■ **EXERCISE INSTRUCTIONS**
Print verbatim the opening line of the material and every subsequent line through the one containing "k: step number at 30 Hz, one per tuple".

■ **DATA BLOCK**
● ● ● ● ● ● ●

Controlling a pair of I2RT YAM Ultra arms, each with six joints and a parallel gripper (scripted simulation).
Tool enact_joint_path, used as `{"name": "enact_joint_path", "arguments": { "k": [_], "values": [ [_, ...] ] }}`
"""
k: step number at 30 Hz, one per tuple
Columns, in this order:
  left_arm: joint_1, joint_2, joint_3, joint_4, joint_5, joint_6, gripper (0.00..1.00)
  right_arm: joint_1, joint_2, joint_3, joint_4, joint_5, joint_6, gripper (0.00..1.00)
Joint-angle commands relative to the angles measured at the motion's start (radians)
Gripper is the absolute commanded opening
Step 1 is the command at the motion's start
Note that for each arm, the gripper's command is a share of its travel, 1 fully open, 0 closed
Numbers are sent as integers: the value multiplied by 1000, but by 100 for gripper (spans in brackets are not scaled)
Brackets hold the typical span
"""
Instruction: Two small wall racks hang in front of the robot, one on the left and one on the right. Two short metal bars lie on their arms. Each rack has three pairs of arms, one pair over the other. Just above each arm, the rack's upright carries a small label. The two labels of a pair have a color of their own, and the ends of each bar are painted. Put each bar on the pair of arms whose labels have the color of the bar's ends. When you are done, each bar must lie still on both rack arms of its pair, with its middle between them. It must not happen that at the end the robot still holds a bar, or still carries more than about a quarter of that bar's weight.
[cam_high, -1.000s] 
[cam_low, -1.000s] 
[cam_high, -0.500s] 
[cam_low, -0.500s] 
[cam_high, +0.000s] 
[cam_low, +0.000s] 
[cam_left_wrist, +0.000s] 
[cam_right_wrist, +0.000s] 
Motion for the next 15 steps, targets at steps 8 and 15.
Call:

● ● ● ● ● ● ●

■ **ANSWER SPACE**
Controlling a pair of I2RT YAM Ultra arms, each with six joints and a parallel gripper (scripted simulation).
Tool enact_joint_path, used as `{"name": "enact_joint_path", "arguments": { "k": [_], "values": [ [_, ...] ] }}`
"""
k: step number at 30 Hz, one per tuple

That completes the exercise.